Isso significa introduzir um forte empurrão - tornando a decisão de recusar a vacinação de seus filhos menos conveniente para os pais. No estado de Washington, por exemplo, uma lei introduzida em 2011 forçou os pais que querem isentar seus filhos da imunização a obter primeiro informações sobre os benefícios e riscos da vacinação de um provedor de saúde licenciado. Como resultado, houve redução de 40% na recusa da vacina.

"A fonte mais confiável de vacinação continua sendo o provedor de saúde"

“Você está mudando o equilíbrio entre a conveniência de vacinar e não vacinar ao adicionar esses requisitos racionais”, disse Omer. E a evidência o apóia: os estados dos EUA que facilitam o processo de isenção de vacinação e permitem que os pais isentem as crianças devido a crenças pessoais (não religiosas) têm menores taxas de imunização.

No entanto, Omer advertiu contra ir mais longe e usar leis para forçar as pessoas a imunizarem seus filhos. “Até agora, parece que mandatos mais rígidos têm potencial para sair pela culatra”, explicou ele. “Freqüentemente, no longo prazo, eles não são implementados: muitos estados da ex-União Soviética têm essas leis rígidas em seus livros, e o fato de serem tão rígidas significa que as leis não são implementadas. ”
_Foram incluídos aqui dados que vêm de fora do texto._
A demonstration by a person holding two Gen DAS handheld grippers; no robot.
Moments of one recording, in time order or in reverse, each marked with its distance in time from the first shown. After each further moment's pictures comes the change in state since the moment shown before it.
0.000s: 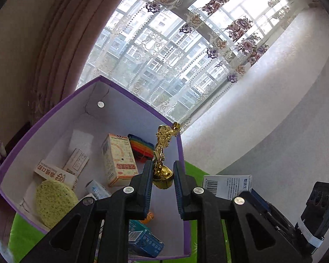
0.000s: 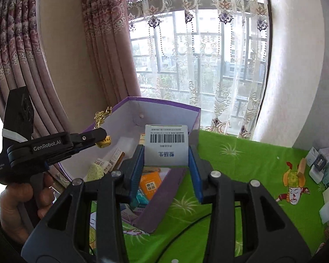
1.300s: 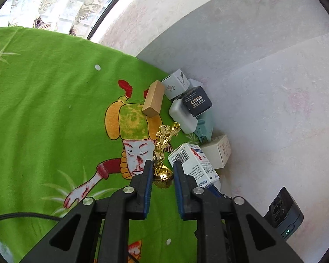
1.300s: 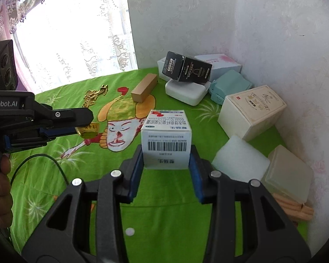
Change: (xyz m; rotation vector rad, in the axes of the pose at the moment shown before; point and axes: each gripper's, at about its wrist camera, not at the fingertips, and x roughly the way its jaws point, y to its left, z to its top) left arm 0.299 -0.233 -0.196 0.107 0.658 -0.228; right arm -0.036 -0.317 -0.149 0.336 0.186 -0.446
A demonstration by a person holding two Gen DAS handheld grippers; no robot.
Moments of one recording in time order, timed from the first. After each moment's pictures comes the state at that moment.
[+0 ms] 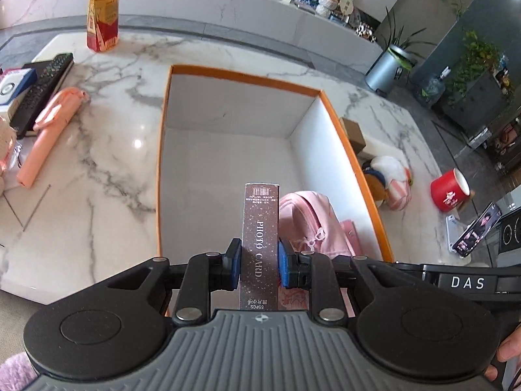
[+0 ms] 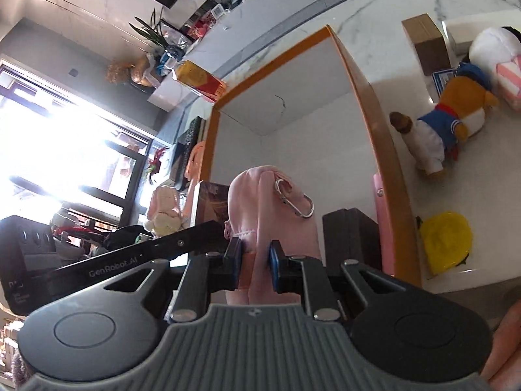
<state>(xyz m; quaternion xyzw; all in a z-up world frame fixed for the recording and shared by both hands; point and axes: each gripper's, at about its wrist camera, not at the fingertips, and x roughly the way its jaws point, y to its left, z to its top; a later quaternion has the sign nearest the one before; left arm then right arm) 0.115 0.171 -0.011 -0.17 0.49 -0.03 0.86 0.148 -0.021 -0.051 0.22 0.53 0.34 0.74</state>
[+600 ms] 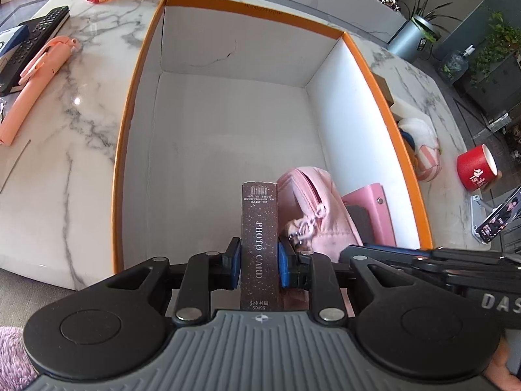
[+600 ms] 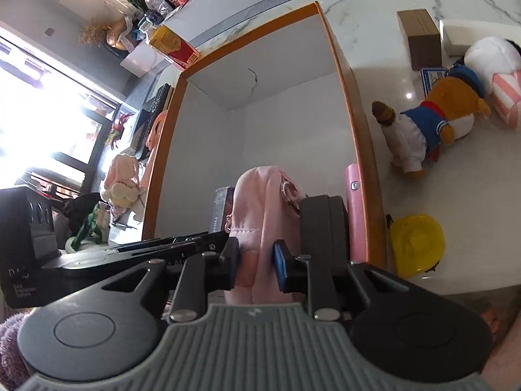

Medidas agressivas estão sendo introduzidas em vários países, incluindo Romênia, França, Finlândia e Austrália. Em Nova Gales do Sul, Austrália, leis estritas "no jab, no play" foram introduzidas em janeiro de 2018, que impeça crianças não vacinadas da pré-escola e creche e multa os diretores de creches se elas violarem as regras. No entanto, o júri ainda não decidiu se serão eficazes. Um estudo financiado pela UE sugeriu que não havia uma relação clara entre a cobertura de vacinação e as políticas nacionais de vacinação obrigatória na Europa.

Finalmente, os formuladores de políticas não devem subestimar o papel dos médicos. “Mesmo com muita atividade online”, disse Omer, “a fonte mais confiável de vacinação continua sendo o provedor de saúde”, mesmo para aqueles que são antivacinas. “Se uma mulher vai para a unidade básica de saúde e não é tratada adequadamente quando tenta vacinar seu filho, é muito menos provável que ela volte.”

Portanto, as políticas que melhoram as interações entre um médico e famílias jovens podem ser vitais para mudar a maré, como dar aos novos pais mais tempo com seus provedores de saúde. Um estudo sugeriu que um terço de pais inicialmente hesitantes podem ser persuadidos a vacinar seus filhos por médicos motivacionais técnicas de entrevista.

Se os governos não agirem rapidamente contra o sarampo e desenvolverem as estratégias corretas para combater o movimento antivaxx, uma das doenças mais mortais do mundo poderá recuperar o ímpeto. Diante de uma doença que mata uma ou duas crianças para cada mil que a contraem, a complacência não é uma opção.